In the records that follow, find each line containing "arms" and copy it.

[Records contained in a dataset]
****************

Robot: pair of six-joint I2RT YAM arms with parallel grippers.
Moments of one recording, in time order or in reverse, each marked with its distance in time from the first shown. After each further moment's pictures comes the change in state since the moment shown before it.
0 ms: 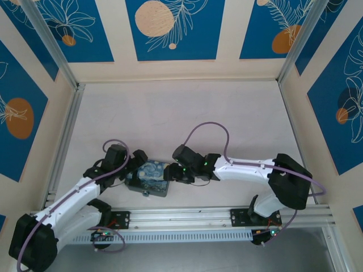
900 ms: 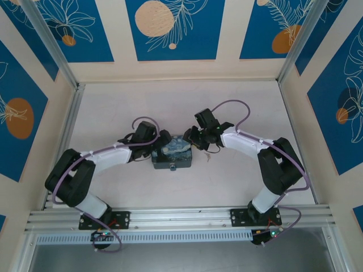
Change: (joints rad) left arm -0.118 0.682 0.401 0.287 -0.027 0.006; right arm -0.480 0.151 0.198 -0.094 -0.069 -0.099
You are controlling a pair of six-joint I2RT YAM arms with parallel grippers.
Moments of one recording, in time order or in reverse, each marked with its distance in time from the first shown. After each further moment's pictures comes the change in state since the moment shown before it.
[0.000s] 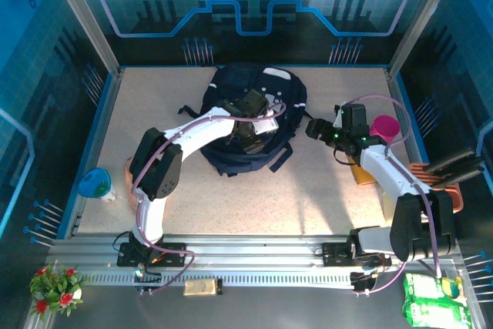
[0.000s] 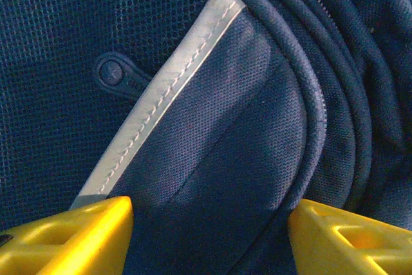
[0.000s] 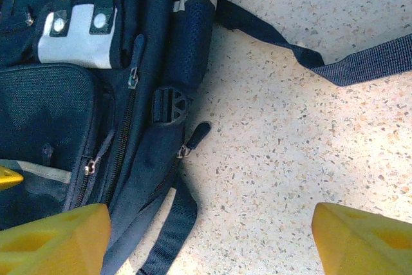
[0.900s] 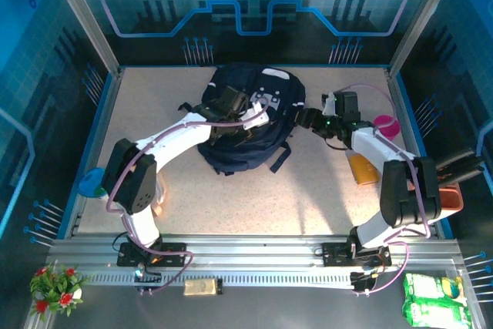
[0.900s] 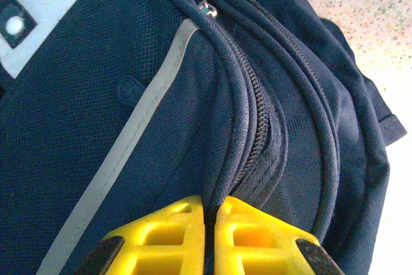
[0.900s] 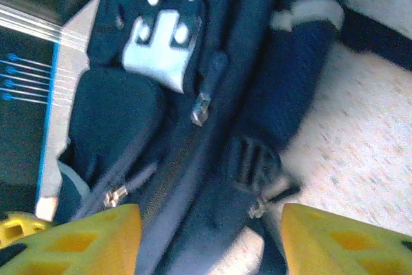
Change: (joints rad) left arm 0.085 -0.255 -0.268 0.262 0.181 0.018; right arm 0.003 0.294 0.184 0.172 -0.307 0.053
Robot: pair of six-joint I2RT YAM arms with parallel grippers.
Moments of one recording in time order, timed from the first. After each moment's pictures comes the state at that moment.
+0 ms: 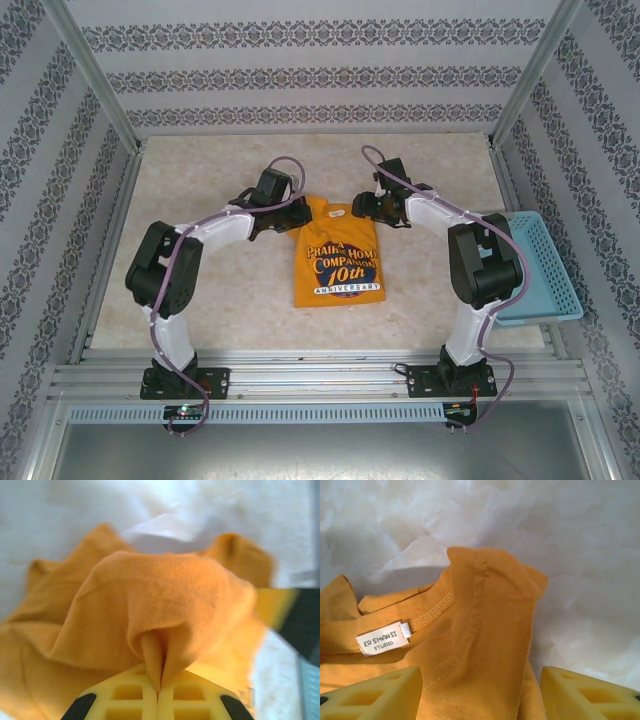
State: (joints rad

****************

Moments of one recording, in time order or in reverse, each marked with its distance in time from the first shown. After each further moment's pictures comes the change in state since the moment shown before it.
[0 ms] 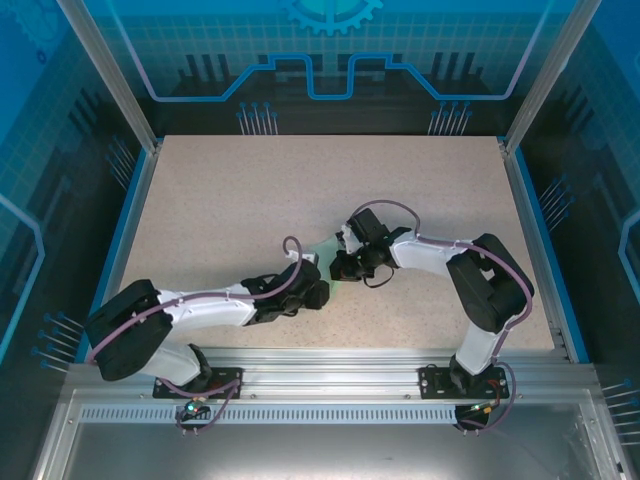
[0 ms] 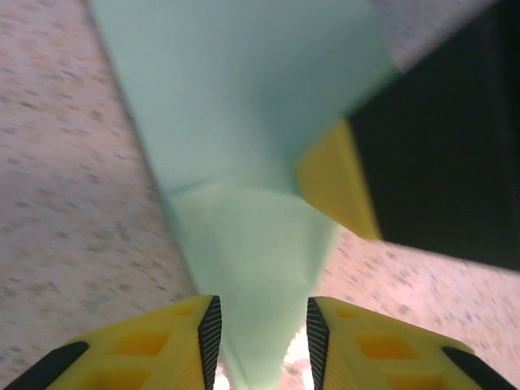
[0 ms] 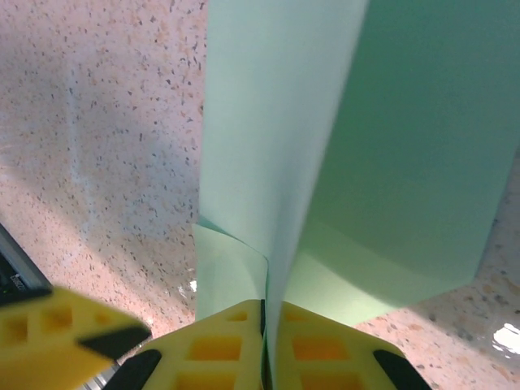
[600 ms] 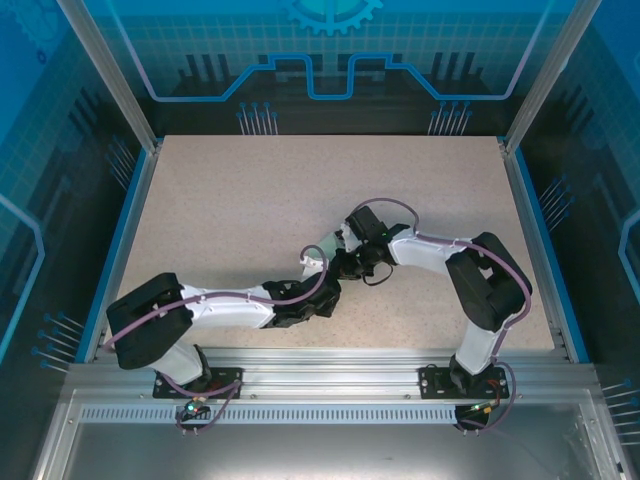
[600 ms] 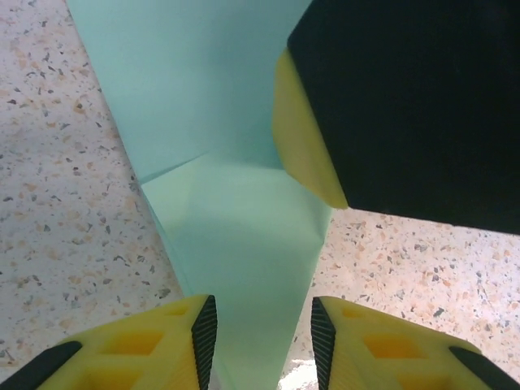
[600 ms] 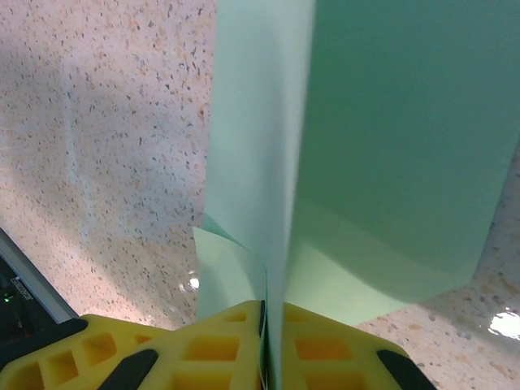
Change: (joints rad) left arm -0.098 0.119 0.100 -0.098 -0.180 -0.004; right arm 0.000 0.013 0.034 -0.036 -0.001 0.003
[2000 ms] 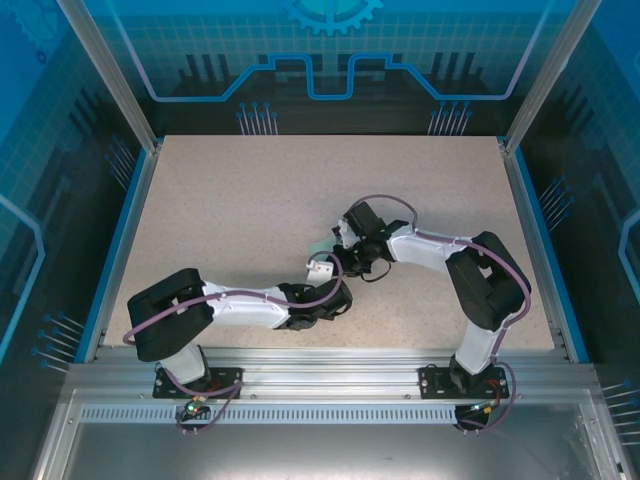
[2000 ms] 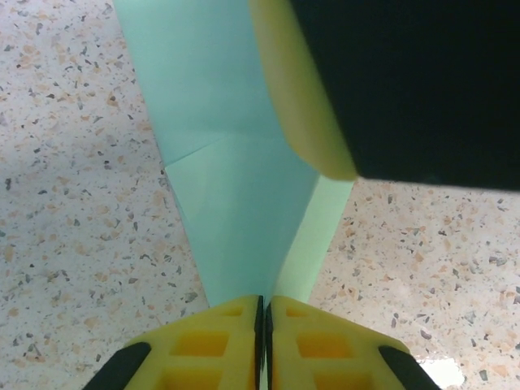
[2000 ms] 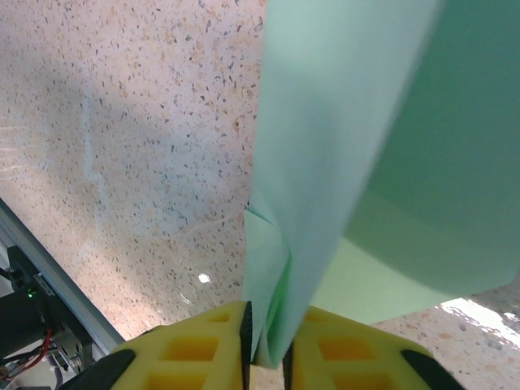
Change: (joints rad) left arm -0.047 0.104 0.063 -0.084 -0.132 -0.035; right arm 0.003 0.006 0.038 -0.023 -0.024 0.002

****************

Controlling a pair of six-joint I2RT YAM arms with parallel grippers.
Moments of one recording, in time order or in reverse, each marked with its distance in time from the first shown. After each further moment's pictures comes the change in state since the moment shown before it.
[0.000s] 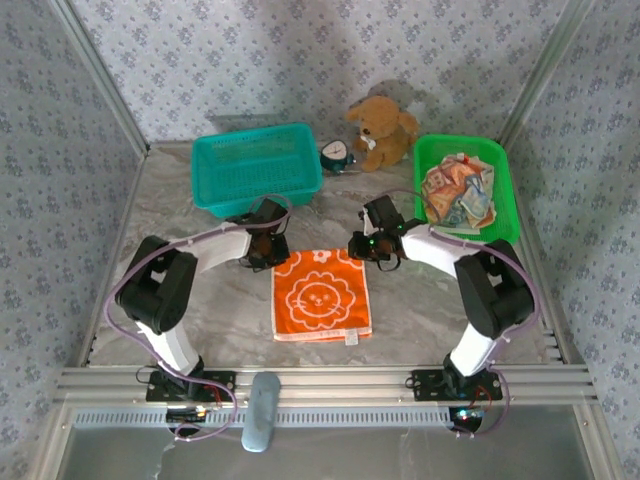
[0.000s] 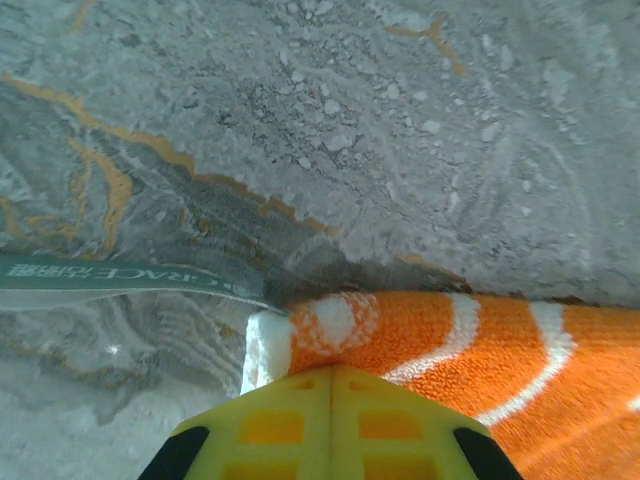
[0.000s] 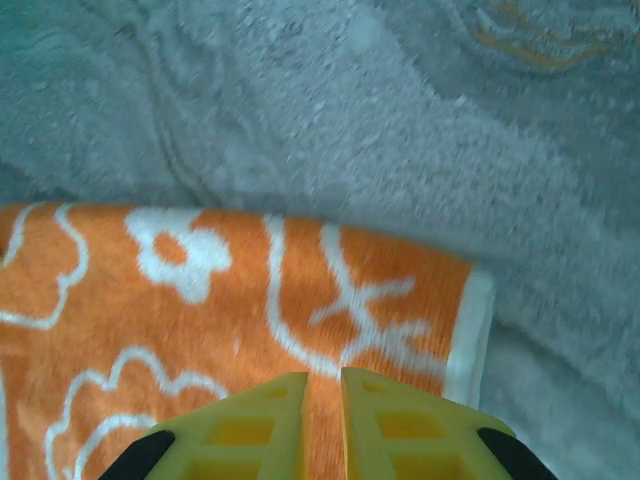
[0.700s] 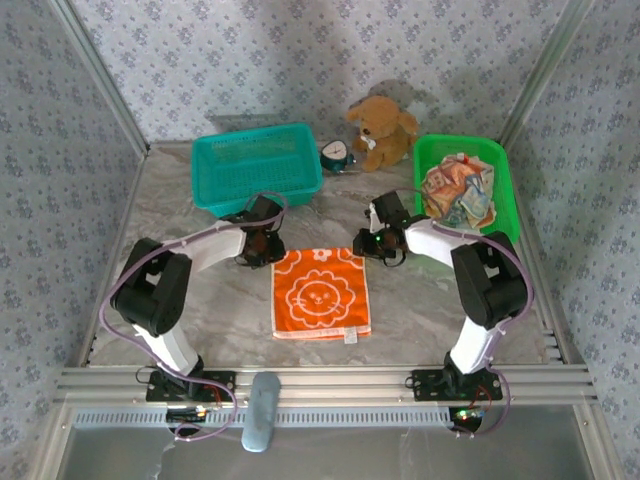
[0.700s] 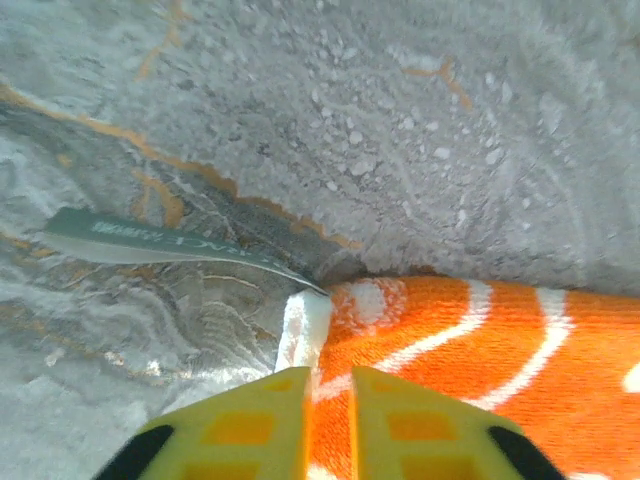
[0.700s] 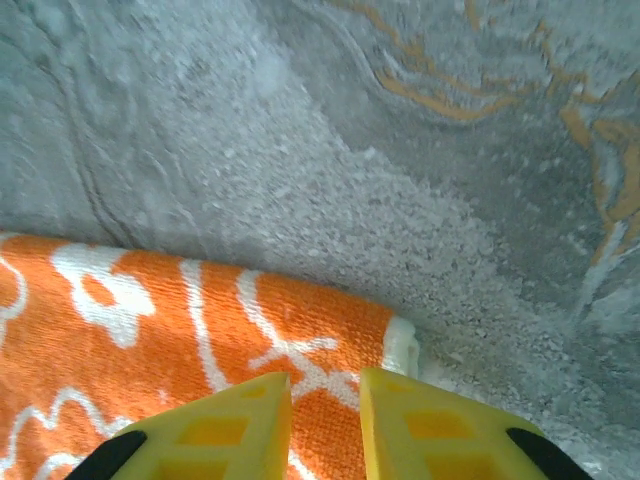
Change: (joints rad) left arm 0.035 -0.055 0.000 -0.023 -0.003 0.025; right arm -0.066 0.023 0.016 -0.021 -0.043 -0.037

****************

= Task output =
Robot: pair of six-joint I2RT YAM arms with parallel grippers.
You are controlling a pair of six-joint I2RT YAM arms with parallel grippers.
Robot: pair of six-joint I2RT YAM arms with parallel grippers.
Controlling a pair of six-joint I2RT YAM arms with parallel grippers.

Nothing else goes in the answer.